Kareem had criticized his religion, Islam, and its actions toward women and toward Egypt’s Coptic Christian minority. He also criticized the government of President Mubarak. For that he was jailed, where he was beaten and denied elemental rights. He is, mercifully, back at home with his family and out of the public eye for a while.
Egypt used Facebook to flush anti-religious West Bank blogger. Walid Husayin, who was arrested last week, was found out in part by investigations carried out via Facebook. Many, possibly all, governments use Facebook and other social media tools to create fake profiles for the purpose of following and observing alleged threats. That seems to be the case in part for Walid.

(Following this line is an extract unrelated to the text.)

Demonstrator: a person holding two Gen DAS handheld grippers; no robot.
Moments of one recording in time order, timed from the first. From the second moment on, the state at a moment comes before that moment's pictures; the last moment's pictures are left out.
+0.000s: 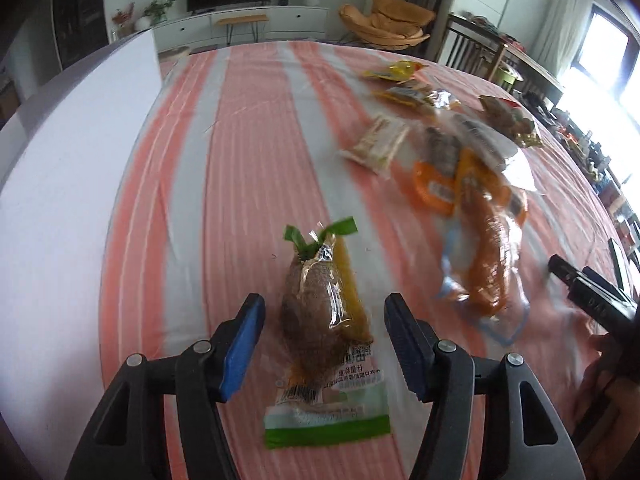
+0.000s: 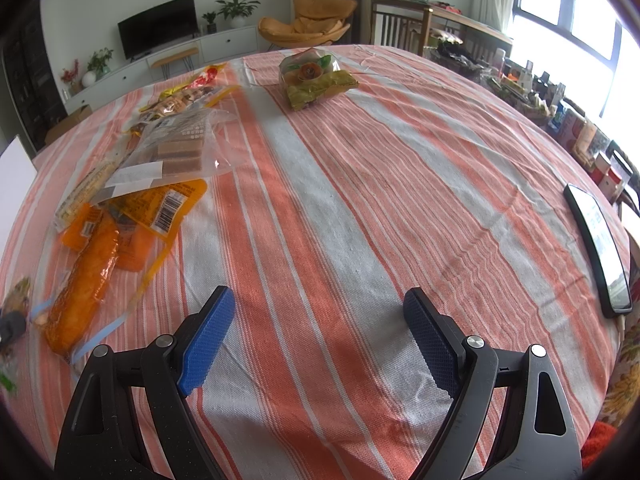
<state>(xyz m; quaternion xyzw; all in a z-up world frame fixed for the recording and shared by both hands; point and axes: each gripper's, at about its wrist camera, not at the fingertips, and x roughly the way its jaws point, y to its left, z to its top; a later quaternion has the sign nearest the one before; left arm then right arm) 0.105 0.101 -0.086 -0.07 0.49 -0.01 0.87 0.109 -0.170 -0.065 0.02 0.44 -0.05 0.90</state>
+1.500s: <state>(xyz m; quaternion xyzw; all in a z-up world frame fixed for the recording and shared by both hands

Chinese Twitter users gets one-year in labor camp for tweet. Cheng Jianping has wound up in a Chinese “re-education camp” based on a few words appended to a retweet. Mocking nationalistic vandalism that flared up around a Chinese-Japanese dispute over the ownership of uninhabited islands, she retweeted another’s message and added the ironic admonition, “Charge, angry youth!”
Youngest imprisoned blogger on trial in Iran. 18-year-old blogger and women’s rights activist Navid Mohebbi is on trial, if you can call it that. He is in front of a “revolutionary” court in the northern Iranian city of Amol. He is the youngest blogger currently under arrest. His attorney is not allowed to be in the court room with him.
U.S. Senate judiciary committee approves online censorship bill unanimously. The Combating Online Infringement and Counterfeits Act (COICA), is an attempt to make it easier to shut down sites that are infringing on legitimate copyright. The problem is that it also will, if it becomes law, make it much easier to shut down any site at any time for the barest of reasons. As Wired put it:
“(T)he law’s critics do not believe that giving the federal government the right to shut down websites at will based upon a vague and arbitrary standard of evidence, even if no law-breaking has been proved, is a particularly good idea.”
Azerbaijani bloggers released. Adnan Hajizade and Emin Milli were arrested on July 8 of last year after being beaten “while dining with a group of other civil society and youth activists in a downtown Baku restaurant.” The youth activists and bloggers were both released within the past week.
U.S. hacker detained, interrogated at airport. In similar wise to the temporary detention of Wikileaks volunteer Jacob Appelbaum in August, this week “Moxie Marlinspike” was also stopped and searched. U.S. Customs and Border Protection took the security consultant into custody at JFK when he stepped off a flight from the Domican republic and searched his laptop and phone. He refused to give them passwords and the devices were returned. He said he had no intention of using them now that they were in government hands. An airport exception in American law allows warrantless searches of those returning from foreign countries.